Selon la presse locale, certaines estimations évoquent plus de 1 000 milliards FCFA de pertes potentielles liées à des accords jugés défavorables ou mal négociés dans le passé.

Dans le secteur minier, par exemple, l’État a déjà annoncé qu’il ne renouvellera pas certaines concessions et qu’il renégociera les régimes fiscaux et parafiscaux applicables.

Souveraineté économique et nouveaux standards contractuels

Pour le gouvernement, cette offensive contractuelle répond à une logique de souveraineté économique. Il s’agit de redimensionner les blocs (jugés trop vastes par rapport aux standards internationaux), de renégocier les parts de l’État, d’ajuster les clauses fiscales, mais aussi de renforcer les obligations d’investissement et de contenu local imposées aux compagnies.
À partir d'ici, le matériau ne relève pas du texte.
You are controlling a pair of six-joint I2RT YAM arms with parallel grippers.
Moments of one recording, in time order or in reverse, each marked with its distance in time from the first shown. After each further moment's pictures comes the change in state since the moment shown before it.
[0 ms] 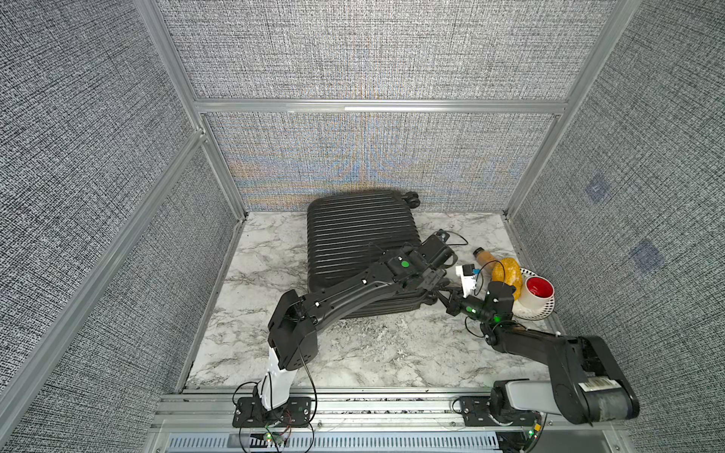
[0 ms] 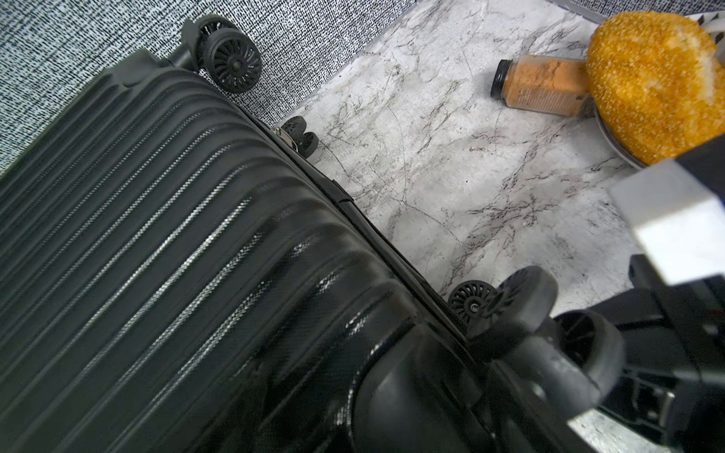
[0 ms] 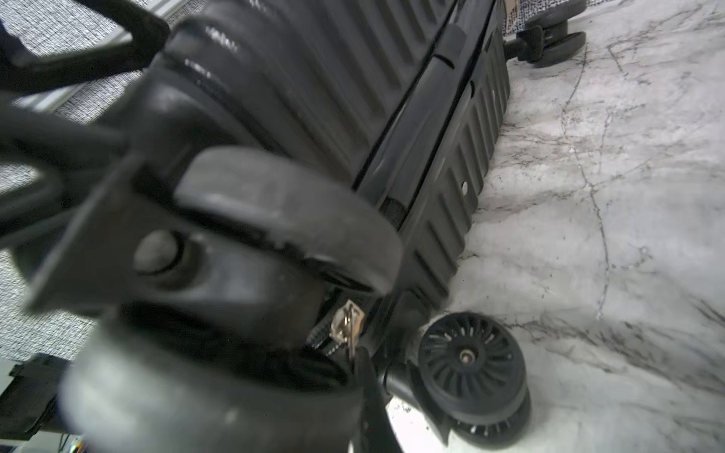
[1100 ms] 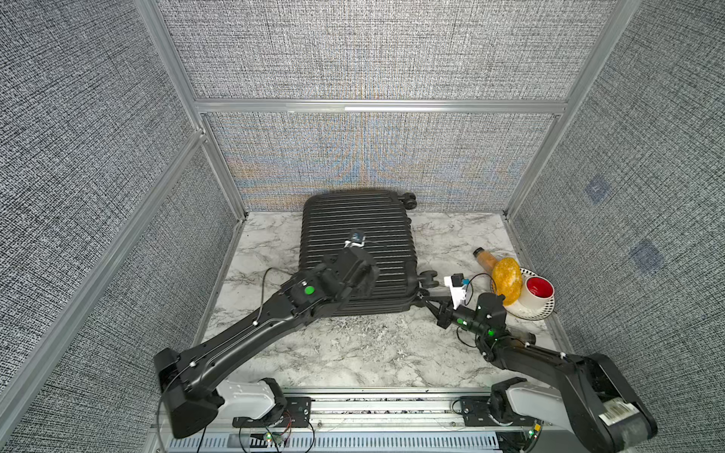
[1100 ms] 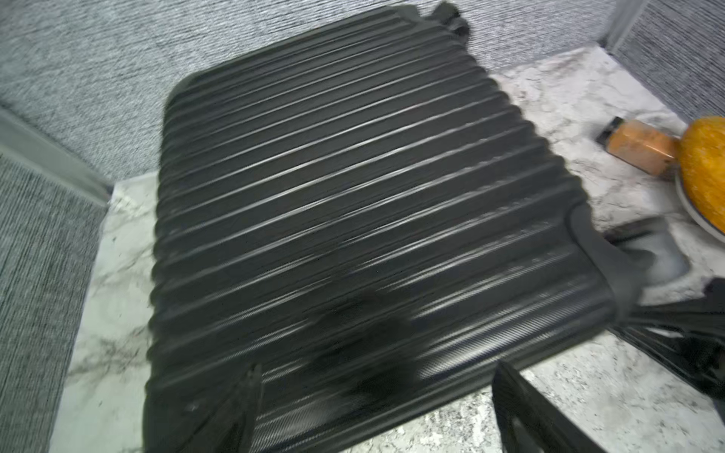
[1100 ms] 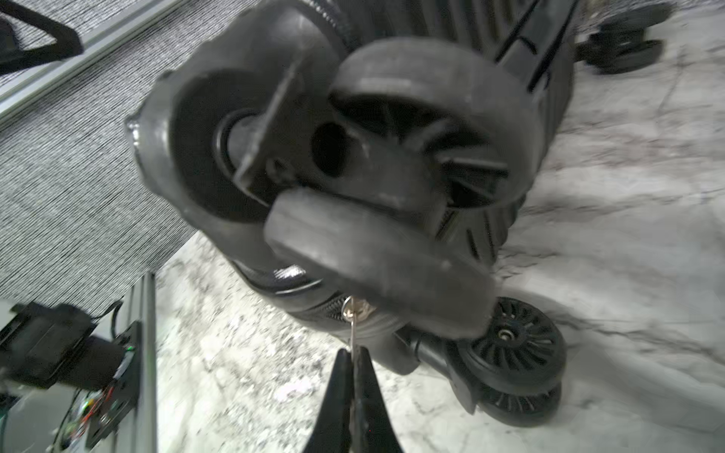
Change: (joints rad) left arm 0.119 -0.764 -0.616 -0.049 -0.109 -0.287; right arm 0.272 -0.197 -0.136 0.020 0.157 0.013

La nouvelle doctrine vise à garantir que chaque ressource naturelle exploitée génère une part plus importante de valeur ajoutée pour le pays, à travers les recettes publiques, l’emploi local, la sous‑traitance nationale et le transfert de compétences.

Le gouvernement promet également davantage de transparence et un contrôle parlementaire renforcé sur les contrats d’hydrocarbures et de mines.

Quels enjeux pour les compagnies et pour l’économie sénégalaise ?

Pour les compagnies pétrolières et gazières, cette vague de résiliations et de renégociations accroît l’incertitude à court terme. Certaines pourraient revoir leur stratégie d’investissement ou renégocier à la hausse leurs exigences de rentabilité afin de compenser un partage de revenus plus favorable à l’État.

Pour le Sénégal, le pari est double : capter davantage de rente tout en restant suffisamment attractif pour les investisseurs, dans un contexte de concurrence entre pays producteurs.

Si la manœuvre est bien calibrée, la révision des contrats pourrait constituer un levier puissant pour financer le développement et réussir l’entrée du pays dans le club des producteurs d’hydrocarbures sans retomber dans la « malédiction des ressources ».